3AC’s Demise Predicted By ENVELOP’s New Fundraising Model

You are probably aware that Three Arrows Capital (3AC), a well-known cryptocurrency venture capital firm, is in deep financial trouble due to a combination of overexposure, greed, excessive leverage, and inadequate risk management, which has sent shockwaves throughout the financial and cryptocurrency markets.

How could the 3AC catastrophe have been prevented or at least limited by adopting the ILAO ( Initial Locked Allocation Offering) model created by DAO ENVELOP?

Let’s start with some background on 3AC and what happened.

Su Zhu and Kyle Davies created Three Arrows Capital Ltd. in 2012, a hedge fund that focuses on “delivering better risk-adjusted returns”

Their company tagline hasn’t aged well, but Davies and Zhu developed 3AC into one of the largest crypto VCs, betting everything on price appreciation.

Despite their successes 3AC had put a lot of money into a number of troubled cryptocurrency projects, such as Terra, Axie Infinity, a “play to earn” game that was hacked by North Korea last year and lost almost $700m.

3AC backed Terra Luna. Before Terra’s bankruptcy a month ago, 3AC bought Locked Luna for $559.6 million. It’s now worth as low as $670. Luna’s massive losses prompted revenge trading.

From the 3AC margin call to the Celsius illiquidity to the Terra implosion, everything happened virtually at once. Many funds lost up to 90% of their money.

As many tokens had been vested and locked, they were unable to add collateral or pay off debt because of the lack of liquidity. An orderly liquidation ensued as a result of this. As the market began to fall, many holdings were left exposed, prompting many to describe their excessive use of leverage as irresponsible.

3AC is said to have built a 9-figure $UST stake in the Anchor protocol with counter-party funds, which its creditors didn’t know about before the company went bankrupt..

3AC participated in the seed rounds of a number of the most notable Crypto protocols. Nonetheless, they still go bankrupt. The DAO ENVELOP team has been working hard on a mechanism that VCs and Startups can utilize in the future to avert such massive catastrophes.

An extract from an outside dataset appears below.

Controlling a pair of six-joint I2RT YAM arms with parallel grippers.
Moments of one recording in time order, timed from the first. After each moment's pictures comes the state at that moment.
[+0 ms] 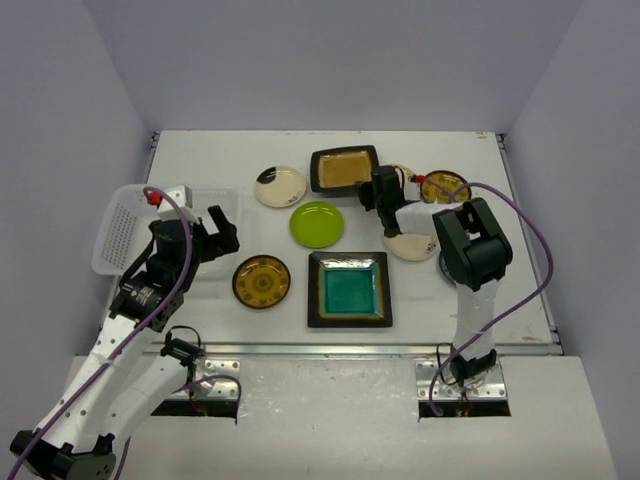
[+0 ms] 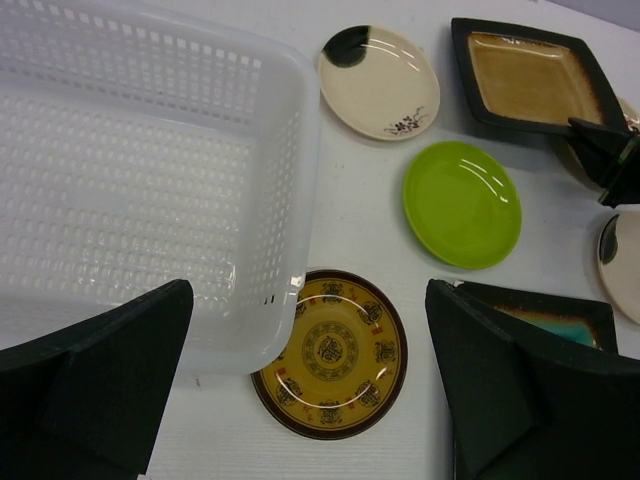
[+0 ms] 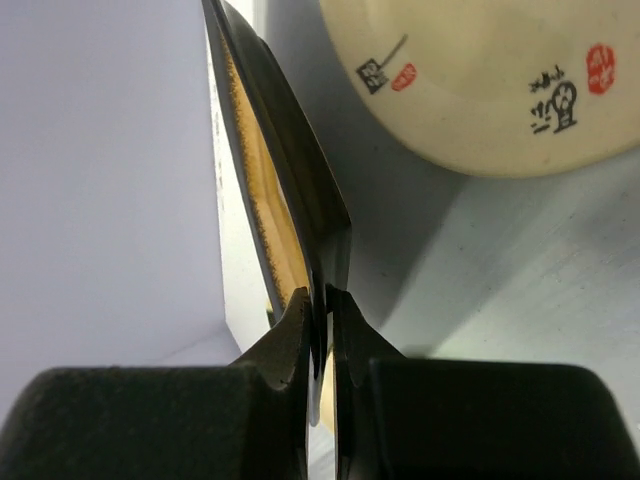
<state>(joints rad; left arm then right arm) -0.33 0.65 0.76 -0.54 -0.33 -0.44 0.38 2.06 1.14 0.36 0.27 1.62</state>
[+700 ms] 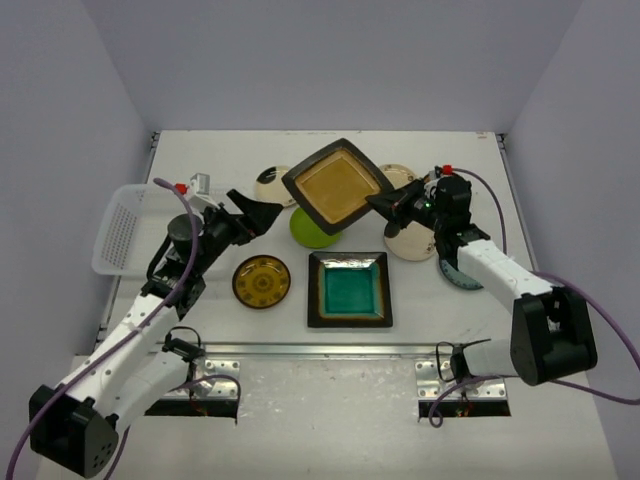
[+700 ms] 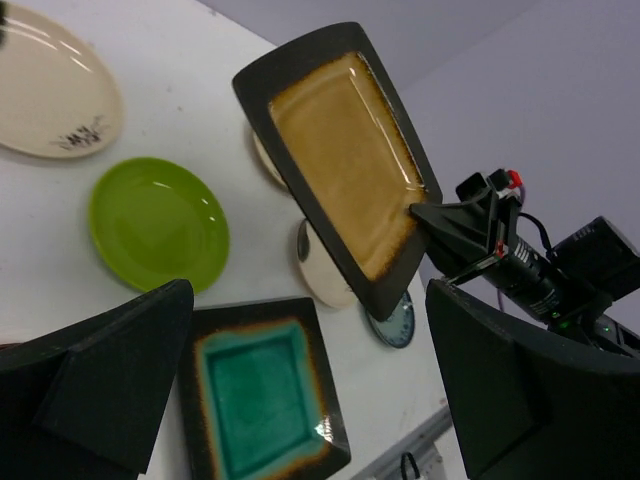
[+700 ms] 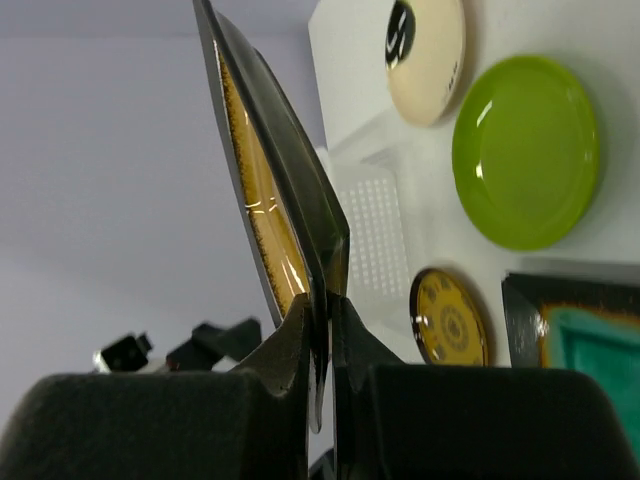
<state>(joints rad) -0.32 0.80 0.60 0.07 0.11 -0.84 0.22 1.36 0.73 0.33 -0.46 1.31</state>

A broader view of 3AC’s parabolic ascent and decline can be gained by zooming out and examining older models that have underpinned cryptocurrencies over the past decade and Later, we can introduce DAO ENVELOP’s new NFT-powered market model : ILAO / SAFT wNFT

ILAO = Initial Locked Allocation Offering

SAFT = Safe Automated Future Tokens

By utilizing DAO Envelop new model, projects are able to convert NFTs into financial instruments. This tool enables a smoother interaction between venture capitalists and startups in an efficient, low-risk, and cutting-edge manner while simultaneously providing on hand liquidity and increasing chances of successfully raising funds.

All of these benefits are attainable with the utilization of Dynamic NFT technology, which DAO Envelop refers to as wrapping. Despite the fact that project tokens are wrapped and locked according to their vesting durations, the new wNFT itself can be traded.

Less time will be spent on the creation of hype, freeing up more time for projects to concentrate on the development of actual utility. In order to avoid any kind of 3AC situation, venture capitalists will have greater flexibility and will be able to reduce risk more effectively.

Scotch.sale is an over-the-counter market for wNFTs that will be beneficial to all projects and VCs because all listings can be filtered by time locks, royalties, amount of tokens, and value in preferred currency.